Stopgap remediation of KEYCLOAK-13340 (Perf issues with many offline sessions) in v16.1.1?


My company is currently on Keycloak v16.1.1, and have been hit (we think) by KEYCLOAK-13340: Performance Issues with many offline sessions, which in extreme cases is causing servers to fail liveness checks and be restarted, and seems to be a the root of user logouts. This behavior seems to have been introduced with lazy offline session loading in v15.

A fix for this has been merged into main at b104dc7, and has not been merged into a release branch. As such, I assume that it’s considered unstable for now; nevertheless, barring the lack of any alternatives, it’s not feasible for for us to migrate to v20 at this time.
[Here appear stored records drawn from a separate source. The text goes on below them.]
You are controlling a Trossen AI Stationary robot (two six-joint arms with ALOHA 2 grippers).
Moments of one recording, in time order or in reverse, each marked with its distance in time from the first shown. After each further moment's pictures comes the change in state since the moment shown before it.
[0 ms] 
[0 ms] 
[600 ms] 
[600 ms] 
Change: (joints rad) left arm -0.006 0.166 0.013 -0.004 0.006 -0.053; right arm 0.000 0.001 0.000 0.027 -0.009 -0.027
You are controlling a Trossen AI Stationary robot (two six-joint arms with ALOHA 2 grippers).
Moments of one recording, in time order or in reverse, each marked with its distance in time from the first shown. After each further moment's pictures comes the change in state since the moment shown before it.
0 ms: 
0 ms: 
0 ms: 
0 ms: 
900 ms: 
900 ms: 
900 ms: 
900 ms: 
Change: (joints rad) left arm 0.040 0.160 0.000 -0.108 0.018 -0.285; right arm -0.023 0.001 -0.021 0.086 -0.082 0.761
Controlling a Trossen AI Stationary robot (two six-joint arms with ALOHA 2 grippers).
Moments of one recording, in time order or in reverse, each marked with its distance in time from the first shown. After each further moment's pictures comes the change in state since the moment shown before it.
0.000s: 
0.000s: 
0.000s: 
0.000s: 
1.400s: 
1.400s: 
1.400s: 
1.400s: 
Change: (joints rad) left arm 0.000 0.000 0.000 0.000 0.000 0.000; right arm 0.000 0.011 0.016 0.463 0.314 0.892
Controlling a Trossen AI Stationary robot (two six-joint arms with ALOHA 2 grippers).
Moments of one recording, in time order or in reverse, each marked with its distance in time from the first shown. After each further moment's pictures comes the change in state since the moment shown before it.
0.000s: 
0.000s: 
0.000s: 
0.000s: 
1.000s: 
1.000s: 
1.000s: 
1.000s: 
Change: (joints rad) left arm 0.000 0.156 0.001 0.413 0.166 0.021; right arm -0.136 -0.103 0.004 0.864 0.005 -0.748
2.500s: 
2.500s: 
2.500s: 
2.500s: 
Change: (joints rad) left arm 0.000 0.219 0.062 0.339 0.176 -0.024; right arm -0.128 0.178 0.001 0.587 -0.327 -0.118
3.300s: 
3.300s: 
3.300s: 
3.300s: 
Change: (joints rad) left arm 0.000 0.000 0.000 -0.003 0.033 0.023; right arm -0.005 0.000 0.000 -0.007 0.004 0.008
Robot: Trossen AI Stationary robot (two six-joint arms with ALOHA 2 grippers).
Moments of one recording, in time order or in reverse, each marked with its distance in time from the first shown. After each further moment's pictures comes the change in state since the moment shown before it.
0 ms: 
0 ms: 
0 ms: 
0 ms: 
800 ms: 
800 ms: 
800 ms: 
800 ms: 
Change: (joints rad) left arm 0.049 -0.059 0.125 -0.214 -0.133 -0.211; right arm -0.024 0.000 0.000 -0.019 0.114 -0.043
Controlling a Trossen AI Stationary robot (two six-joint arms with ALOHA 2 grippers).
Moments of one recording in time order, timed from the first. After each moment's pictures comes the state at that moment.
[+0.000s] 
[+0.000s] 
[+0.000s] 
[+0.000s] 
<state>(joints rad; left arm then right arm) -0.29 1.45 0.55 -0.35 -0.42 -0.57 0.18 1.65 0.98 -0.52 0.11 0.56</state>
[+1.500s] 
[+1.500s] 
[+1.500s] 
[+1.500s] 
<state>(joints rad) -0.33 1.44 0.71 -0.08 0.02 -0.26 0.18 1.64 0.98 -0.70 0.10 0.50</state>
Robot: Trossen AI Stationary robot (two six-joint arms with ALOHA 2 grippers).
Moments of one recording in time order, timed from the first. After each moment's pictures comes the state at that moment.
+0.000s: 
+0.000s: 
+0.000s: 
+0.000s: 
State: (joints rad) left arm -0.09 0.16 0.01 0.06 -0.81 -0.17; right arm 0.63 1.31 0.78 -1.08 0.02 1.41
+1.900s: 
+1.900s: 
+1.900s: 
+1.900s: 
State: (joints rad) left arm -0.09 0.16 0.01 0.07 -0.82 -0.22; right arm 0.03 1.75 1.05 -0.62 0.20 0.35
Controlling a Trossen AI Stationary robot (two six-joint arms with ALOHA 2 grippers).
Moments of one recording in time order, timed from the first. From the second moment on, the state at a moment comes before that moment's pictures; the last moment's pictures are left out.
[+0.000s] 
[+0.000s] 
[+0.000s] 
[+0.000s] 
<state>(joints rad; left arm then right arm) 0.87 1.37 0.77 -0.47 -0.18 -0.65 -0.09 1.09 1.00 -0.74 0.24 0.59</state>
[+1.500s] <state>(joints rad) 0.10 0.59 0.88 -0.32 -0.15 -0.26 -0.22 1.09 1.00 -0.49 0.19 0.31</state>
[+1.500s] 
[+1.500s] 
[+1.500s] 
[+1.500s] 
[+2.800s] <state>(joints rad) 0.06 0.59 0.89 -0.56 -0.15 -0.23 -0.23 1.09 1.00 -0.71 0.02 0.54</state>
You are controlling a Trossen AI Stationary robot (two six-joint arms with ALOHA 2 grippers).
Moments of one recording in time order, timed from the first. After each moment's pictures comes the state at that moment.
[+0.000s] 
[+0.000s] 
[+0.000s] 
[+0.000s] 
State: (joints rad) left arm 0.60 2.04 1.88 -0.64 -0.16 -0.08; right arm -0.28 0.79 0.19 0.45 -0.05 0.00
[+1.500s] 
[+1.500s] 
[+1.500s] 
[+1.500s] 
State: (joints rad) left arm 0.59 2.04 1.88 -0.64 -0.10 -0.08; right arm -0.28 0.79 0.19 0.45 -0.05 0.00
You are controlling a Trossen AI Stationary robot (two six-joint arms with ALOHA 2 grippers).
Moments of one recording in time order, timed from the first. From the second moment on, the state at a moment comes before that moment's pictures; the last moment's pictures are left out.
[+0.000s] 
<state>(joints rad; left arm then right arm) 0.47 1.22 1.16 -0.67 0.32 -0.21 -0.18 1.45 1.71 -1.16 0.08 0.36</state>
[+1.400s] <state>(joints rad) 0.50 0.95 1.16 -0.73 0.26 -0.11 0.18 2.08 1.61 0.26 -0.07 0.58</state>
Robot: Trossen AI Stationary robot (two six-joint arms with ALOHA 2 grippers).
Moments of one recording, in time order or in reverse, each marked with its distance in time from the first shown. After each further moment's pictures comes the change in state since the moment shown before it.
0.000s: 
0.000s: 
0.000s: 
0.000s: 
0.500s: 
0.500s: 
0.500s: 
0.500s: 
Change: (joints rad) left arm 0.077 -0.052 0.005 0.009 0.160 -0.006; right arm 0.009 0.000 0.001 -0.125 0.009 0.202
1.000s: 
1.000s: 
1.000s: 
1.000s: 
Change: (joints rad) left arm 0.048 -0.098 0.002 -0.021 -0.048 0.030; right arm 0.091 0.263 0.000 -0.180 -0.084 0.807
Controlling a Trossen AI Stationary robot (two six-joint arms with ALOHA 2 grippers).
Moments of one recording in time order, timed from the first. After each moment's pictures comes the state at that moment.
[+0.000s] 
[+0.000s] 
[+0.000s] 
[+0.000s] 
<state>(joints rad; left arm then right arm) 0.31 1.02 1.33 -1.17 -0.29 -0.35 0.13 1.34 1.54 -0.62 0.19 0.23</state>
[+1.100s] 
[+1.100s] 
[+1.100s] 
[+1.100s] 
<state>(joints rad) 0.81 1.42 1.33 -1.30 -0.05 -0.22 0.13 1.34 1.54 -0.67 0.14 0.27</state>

I have a few followup questions:

  1. We have a relatively small number of accounts with large numbers of offline sessions. Why this is the case is still a matter of internal investigation, but given that, is there a recommended database-level method for manually cleaning up sessions? The theory here is that even if there are adverse effects to a small group of users, they would be able to re-login as necessary.
  2. Mostly a mirror of the GH issue discussion comment: While my search has been non-exhaustive and mostly centered upon changes to and specifically the query findClientSessionsOrderedById, I haven’t found changes associated with this issue between 16.1.1 and the proposed fix mentioned above. I’ve created a patch for 16.1.1 based upon the original fix, but have yet to attempt to build it. Regardless, how horrible of an idea is this?
  3. Are there any other short-term remediations that come to mind?